→ WHAT THE TASK REQUIRES
With the first line below as the start and the line containing "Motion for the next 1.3" as the end, copy every line between them exactly, ends included.

Items from a data source:
--- START ---

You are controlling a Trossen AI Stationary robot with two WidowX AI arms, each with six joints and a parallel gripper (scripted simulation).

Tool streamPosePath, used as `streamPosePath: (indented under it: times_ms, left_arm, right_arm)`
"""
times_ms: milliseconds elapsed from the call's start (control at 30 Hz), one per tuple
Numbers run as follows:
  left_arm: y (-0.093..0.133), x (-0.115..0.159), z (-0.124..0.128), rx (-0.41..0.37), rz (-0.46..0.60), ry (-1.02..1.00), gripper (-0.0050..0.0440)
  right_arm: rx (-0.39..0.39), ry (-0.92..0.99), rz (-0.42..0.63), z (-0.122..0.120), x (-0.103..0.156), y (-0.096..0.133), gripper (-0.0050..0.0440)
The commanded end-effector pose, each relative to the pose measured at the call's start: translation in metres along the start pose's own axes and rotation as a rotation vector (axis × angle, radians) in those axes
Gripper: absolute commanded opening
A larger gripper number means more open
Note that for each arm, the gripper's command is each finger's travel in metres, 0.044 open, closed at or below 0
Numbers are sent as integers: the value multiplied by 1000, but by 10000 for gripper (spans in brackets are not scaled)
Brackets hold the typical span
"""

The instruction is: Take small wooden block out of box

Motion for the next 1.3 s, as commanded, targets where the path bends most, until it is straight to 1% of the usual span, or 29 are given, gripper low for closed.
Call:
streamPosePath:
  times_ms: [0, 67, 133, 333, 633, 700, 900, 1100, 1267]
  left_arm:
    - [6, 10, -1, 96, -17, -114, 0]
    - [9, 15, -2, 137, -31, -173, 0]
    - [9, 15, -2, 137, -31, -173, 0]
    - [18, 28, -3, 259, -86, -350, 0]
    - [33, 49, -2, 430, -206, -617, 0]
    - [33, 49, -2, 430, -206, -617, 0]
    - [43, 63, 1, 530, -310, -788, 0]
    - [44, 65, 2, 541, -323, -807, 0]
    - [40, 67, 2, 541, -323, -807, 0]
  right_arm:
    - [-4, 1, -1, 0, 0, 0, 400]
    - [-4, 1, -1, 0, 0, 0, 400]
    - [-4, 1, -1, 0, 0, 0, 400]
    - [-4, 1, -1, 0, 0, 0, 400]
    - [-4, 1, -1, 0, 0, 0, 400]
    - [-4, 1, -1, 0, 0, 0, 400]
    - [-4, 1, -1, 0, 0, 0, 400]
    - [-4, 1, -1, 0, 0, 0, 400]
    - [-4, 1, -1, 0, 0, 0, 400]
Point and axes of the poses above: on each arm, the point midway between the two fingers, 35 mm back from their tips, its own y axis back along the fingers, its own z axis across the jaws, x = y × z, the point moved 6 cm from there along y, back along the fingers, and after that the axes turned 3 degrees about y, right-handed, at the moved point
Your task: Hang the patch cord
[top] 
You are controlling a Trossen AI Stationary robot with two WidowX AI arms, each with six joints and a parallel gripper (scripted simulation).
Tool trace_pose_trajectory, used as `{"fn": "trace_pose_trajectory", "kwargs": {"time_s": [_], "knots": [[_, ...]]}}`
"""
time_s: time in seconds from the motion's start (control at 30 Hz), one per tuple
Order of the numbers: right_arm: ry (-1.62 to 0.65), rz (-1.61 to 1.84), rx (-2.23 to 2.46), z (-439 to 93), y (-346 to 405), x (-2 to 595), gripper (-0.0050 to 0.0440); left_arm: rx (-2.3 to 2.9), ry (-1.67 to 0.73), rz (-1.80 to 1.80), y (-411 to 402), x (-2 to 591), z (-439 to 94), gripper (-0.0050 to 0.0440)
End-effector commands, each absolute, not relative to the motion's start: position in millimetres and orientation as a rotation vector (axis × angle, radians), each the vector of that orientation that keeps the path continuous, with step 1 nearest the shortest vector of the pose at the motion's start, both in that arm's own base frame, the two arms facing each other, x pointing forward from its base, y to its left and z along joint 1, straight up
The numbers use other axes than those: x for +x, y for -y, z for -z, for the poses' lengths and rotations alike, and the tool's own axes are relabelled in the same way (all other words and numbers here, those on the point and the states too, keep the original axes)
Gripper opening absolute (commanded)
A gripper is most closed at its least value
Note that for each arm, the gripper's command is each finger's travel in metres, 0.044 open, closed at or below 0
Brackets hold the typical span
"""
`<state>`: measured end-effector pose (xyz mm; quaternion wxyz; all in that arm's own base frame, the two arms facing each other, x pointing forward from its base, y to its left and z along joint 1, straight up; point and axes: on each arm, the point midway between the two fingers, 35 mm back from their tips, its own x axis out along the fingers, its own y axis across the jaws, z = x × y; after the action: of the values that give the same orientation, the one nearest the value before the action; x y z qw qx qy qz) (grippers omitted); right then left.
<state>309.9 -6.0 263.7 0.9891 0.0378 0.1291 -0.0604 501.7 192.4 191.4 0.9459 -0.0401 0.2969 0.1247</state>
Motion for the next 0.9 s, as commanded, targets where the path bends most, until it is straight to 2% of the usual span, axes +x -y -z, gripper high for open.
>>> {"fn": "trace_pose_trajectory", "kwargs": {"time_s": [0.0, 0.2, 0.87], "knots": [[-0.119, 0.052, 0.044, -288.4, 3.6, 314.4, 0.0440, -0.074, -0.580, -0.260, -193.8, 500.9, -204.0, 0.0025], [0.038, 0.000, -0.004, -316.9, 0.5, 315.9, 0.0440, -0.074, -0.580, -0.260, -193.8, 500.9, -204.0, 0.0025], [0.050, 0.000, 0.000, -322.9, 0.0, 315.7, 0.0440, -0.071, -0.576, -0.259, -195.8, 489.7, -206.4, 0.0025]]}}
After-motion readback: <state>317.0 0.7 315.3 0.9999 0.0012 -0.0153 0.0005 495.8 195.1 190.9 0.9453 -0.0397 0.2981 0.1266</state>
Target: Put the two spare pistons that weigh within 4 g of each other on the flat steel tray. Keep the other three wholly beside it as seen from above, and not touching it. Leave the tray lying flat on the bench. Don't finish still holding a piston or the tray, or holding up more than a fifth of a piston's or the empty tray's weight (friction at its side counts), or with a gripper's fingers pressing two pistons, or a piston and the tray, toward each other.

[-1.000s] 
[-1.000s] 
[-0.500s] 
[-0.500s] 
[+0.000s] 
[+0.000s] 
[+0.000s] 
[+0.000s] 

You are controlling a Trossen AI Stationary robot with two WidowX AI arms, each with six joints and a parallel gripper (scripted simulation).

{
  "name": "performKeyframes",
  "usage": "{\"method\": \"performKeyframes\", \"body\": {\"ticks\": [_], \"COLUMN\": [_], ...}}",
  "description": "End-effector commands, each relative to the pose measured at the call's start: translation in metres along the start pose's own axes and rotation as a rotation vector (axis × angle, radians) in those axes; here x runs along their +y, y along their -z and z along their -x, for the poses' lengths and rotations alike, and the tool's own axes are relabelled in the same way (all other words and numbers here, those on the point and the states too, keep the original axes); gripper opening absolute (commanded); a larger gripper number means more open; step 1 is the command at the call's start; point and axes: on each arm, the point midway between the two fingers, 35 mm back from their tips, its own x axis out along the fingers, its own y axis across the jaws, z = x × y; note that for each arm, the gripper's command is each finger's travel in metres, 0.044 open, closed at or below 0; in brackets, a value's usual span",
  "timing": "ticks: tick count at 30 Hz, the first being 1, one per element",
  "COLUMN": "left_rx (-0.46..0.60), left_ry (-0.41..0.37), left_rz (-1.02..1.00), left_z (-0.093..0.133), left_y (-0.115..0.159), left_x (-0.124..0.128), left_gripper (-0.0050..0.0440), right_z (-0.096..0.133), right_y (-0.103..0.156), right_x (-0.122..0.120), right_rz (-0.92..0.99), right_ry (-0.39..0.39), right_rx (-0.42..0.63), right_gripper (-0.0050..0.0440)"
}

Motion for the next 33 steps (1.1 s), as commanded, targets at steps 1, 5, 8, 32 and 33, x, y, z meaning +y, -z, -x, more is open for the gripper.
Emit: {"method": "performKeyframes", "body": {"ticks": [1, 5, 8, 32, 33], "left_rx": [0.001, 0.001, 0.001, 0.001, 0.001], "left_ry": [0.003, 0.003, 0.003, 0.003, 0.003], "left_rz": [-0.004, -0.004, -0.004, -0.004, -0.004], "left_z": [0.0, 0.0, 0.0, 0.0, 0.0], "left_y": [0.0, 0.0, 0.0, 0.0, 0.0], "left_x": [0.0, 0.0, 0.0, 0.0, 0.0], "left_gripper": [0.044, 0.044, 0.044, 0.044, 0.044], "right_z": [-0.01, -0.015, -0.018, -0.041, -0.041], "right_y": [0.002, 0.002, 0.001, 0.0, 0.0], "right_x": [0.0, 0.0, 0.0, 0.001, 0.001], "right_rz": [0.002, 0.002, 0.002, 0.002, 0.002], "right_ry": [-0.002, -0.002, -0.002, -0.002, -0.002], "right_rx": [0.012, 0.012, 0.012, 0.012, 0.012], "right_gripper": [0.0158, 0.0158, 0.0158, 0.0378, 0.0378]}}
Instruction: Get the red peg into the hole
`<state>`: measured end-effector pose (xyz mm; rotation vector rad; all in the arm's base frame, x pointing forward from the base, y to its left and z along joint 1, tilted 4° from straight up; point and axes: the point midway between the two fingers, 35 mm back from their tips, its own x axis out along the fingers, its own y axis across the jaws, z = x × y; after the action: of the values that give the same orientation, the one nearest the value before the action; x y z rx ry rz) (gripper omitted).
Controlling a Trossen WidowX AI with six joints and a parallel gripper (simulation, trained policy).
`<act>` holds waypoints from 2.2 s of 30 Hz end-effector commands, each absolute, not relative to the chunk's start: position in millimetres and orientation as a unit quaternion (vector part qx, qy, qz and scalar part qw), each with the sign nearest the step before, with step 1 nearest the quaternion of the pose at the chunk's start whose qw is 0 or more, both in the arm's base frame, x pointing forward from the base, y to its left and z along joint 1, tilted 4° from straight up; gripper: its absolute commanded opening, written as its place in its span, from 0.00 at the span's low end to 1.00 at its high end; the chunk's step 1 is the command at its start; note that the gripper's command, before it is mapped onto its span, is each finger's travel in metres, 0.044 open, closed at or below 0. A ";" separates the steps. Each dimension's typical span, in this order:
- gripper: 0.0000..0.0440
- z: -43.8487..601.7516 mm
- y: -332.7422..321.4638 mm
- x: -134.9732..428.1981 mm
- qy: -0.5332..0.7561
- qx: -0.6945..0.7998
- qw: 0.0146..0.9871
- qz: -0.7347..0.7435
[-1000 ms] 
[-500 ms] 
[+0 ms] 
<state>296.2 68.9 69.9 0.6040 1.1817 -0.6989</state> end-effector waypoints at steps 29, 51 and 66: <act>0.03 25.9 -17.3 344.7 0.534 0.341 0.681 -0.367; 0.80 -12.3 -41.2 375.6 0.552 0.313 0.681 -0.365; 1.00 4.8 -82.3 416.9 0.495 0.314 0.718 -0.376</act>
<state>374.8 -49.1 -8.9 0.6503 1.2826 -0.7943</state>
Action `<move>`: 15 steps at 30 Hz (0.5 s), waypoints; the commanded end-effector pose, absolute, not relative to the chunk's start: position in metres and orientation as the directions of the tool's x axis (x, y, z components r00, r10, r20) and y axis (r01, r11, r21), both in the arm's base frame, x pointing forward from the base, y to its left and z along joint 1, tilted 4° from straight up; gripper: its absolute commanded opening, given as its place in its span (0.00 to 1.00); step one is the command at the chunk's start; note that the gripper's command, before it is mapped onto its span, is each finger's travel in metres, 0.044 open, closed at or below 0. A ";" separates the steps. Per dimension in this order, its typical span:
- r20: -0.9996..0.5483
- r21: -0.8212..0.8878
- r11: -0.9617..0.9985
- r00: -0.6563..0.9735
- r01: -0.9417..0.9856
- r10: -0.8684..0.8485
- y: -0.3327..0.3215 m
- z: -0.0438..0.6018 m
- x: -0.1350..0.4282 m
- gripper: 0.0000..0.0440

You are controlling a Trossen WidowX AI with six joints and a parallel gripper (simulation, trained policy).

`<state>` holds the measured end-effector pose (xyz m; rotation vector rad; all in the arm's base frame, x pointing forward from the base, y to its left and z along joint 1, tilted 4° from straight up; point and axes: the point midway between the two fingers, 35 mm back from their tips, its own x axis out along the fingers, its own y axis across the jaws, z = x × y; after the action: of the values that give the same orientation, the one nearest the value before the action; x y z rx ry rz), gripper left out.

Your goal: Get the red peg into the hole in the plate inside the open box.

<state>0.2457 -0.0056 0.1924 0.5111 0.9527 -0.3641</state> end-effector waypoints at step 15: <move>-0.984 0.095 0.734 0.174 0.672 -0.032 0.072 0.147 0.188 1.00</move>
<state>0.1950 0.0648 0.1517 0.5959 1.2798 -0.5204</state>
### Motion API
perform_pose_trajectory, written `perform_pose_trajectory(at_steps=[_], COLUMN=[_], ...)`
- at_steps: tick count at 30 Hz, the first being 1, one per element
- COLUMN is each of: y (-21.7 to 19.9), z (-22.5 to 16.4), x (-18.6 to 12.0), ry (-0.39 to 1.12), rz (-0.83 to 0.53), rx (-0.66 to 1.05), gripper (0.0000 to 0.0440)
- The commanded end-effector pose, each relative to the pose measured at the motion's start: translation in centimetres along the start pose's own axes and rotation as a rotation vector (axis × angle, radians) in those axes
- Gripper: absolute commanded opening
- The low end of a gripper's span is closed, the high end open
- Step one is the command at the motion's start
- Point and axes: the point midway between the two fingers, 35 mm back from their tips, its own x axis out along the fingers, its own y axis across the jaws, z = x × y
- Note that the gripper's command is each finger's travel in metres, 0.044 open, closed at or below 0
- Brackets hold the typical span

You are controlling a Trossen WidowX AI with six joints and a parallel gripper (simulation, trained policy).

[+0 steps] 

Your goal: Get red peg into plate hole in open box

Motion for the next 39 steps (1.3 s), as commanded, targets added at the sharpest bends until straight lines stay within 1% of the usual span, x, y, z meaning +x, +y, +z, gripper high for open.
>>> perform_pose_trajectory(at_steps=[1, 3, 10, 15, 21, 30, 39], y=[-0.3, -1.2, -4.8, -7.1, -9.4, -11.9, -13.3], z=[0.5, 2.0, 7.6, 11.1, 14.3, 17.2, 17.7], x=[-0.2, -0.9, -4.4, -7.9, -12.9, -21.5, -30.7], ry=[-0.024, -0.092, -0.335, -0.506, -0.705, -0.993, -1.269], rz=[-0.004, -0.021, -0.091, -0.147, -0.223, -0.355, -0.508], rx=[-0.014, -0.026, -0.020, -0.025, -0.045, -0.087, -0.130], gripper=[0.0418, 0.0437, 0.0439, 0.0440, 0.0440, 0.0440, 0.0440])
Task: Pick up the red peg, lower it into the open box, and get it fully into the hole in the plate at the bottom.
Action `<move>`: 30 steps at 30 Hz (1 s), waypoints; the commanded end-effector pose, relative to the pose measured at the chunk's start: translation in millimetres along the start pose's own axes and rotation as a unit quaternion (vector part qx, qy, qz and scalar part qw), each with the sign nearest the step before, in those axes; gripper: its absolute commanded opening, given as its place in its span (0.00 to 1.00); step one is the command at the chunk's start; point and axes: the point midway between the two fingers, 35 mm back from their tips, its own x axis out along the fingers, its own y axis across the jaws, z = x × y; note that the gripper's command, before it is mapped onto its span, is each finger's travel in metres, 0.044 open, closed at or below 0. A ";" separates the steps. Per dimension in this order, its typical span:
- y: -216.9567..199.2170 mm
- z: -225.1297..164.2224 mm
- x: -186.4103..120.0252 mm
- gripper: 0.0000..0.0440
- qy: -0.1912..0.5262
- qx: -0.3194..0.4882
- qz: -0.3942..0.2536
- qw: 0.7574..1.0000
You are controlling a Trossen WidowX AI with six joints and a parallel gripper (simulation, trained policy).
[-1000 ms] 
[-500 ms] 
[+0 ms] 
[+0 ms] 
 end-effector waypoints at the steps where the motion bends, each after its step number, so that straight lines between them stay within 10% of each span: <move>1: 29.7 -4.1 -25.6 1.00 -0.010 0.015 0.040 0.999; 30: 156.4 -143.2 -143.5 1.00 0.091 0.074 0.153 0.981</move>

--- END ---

→ OUTPUT FOR THIS EXERCISE
You are controlling a Trossen AI Stationary robot with two WidowX AI arms, each with six joints and a parallel gripper (scripted simulation).

Tool streamPosePath, used as `streamPosePath: (indented under it: times_ms, left_arm, right_arm)`
"""
times_ms: milliseconds elapsed from the call's start (control at 30 Hz), one per tuple
Numbers run as follows:
  left_arm: y (-0.093..0.133), x (-0.115..0.159), z (-0.124..0.128), rx (-0.41..0.37), rz (-0.46..0.60), ry (-1.02..1.00), gripper (-0.0050..0.0440)
  right_arm: rx (-0.39..0.39), ry (-0.92..0.99), rz (-0.42..0.63), z (-0.122..0.120), x (-0.103..0.156), y (-0.096..0.133), gripper (-0.0050..0.0440)
The commanded end-effector pose, each relative to the pose measured at the call's start: translation in metres along the start pose's own axes and rotation as a rotation vector (axis × angle, radians) in those axes
Gripper: absolute commanded opening
A larger gripper number means more open
Note that for each arm, the gripper's command is each finger's travel in metres, 0.044 open, closed at or below 0
Numbers are sent as integers: the value multiplied by 1000, but by 10000 for gripper (spans in brackets are not scaled)
Brackets hold the typical span
"""

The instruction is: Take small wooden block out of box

Motion for the next 1.3 s, as commanded, targets where the path bends most, until it is straight to 1% of the usual span, or 29 are given, gripper low for closed.

The exercise is fully answered.